» **TASK TO COMPLETE**: Your answer must be an exact transcription of every record below, with the pictures omitted.

» **EXERCISE INPUT**:
====
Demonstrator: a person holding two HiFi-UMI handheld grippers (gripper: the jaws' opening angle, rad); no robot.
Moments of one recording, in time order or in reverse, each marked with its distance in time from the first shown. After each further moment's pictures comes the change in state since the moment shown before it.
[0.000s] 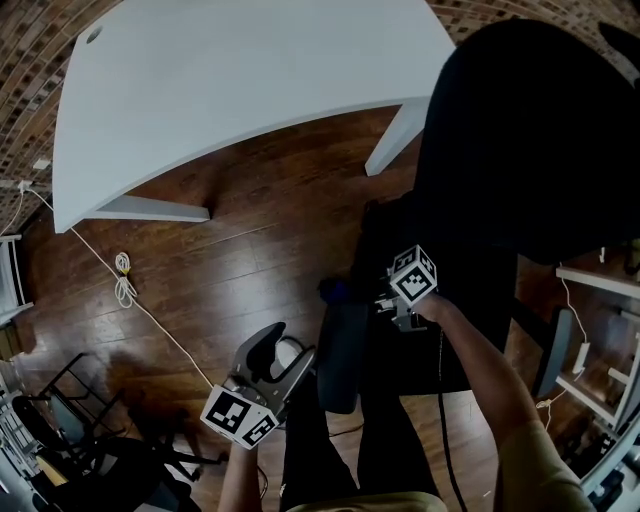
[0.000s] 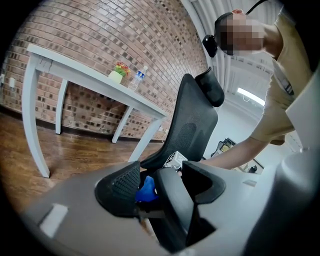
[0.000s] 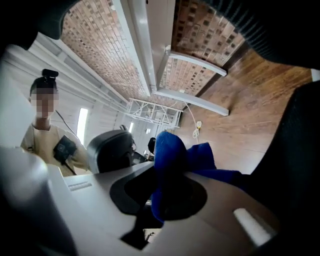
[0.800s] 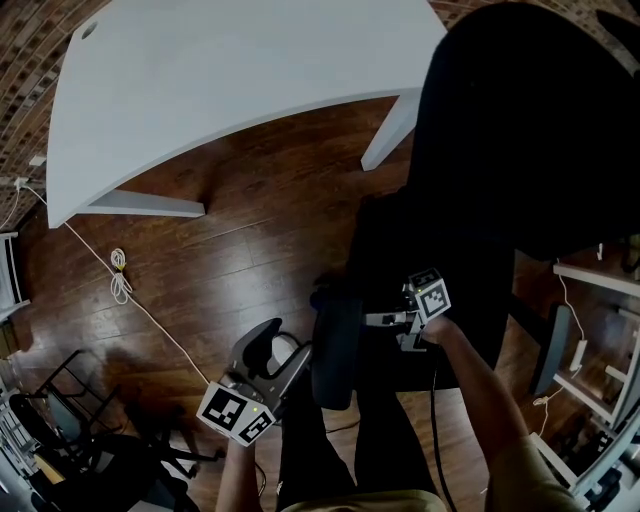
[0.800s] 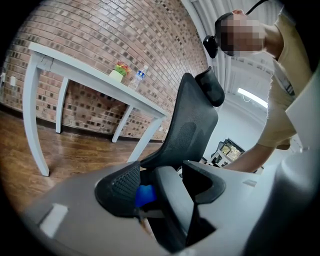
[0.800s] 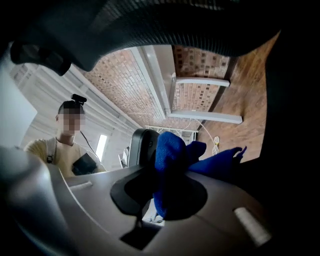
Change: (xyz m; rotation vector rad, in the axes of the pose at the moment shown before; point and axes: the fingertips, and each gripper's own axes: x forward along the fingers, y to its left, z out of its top) left arm 0.004 -0.004 -0.005 -0.004 -0.005 0.002; right arm -0.024 0.044 -0.014 0.063 -0.333 0.219
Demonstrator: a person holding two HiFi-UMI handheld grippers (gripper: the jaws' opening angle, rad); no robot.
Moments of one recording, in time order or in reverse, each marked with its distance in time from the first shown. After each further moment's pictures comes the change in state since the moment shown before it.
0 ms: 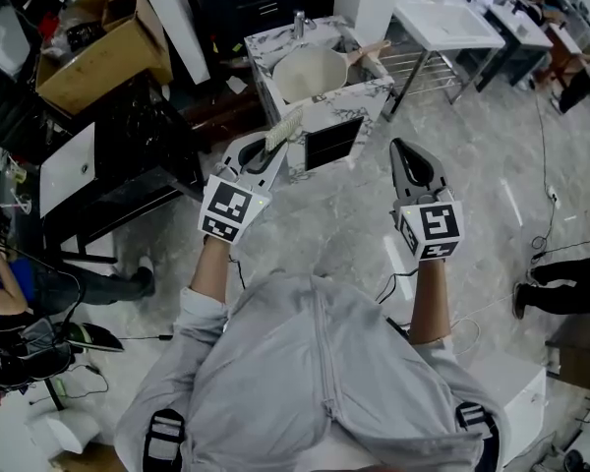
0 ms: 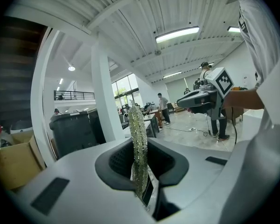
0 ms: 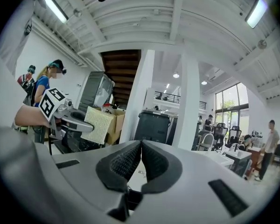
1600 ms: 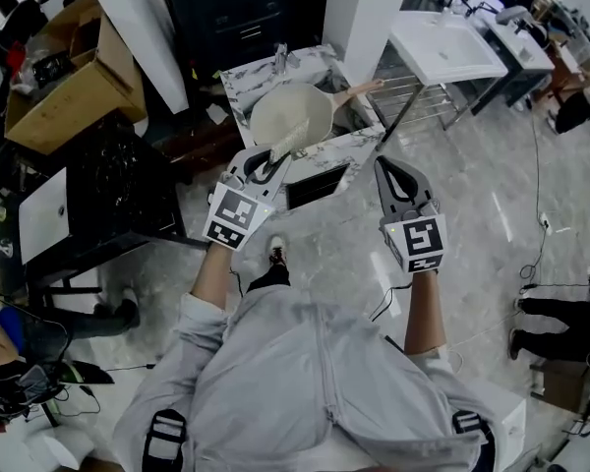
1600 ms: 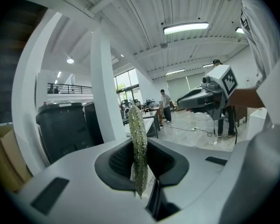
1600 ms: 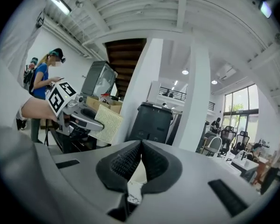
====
» **COMPLETED TASK**:
Demonstrator: a person holding two HiFi-UMI handheld grippers (gripper: the jaws' opening angle, rad); no robot.
Moments of one recording, in time order or in reverse, each marked with its distance in time from the first shown. After each further moment's pictures comes the change in state since the moment shown before it.
[0.000s] 
[0.000s] 
[0.000s] 
[0.800s] 
[0.800s] 
[0.800s] 
Change: (xyz m; rotation vector rad, in the axes of the pose at the moment shown before; point and axes: the fingertips, and each gripper's own axes: x forward along the fingers, y to its left, z out of its top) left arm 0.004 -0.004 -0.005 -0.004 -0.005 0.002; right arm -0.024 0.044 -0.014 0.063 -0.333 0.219
Demonstrator: a person holding two HiFi-UMI handheld grippers (gripper: the jaws' opening angle, rad); no robot.
Moments of one recording, in time order or in reverse, each marked with its distance in time from the first shown. After each further moment's pictures comes the change in state since the moment shown before it.
0 ms: 
0 ms: 
0 ms: 
1600 ms: 
1600 ms: 
1600 ms: 

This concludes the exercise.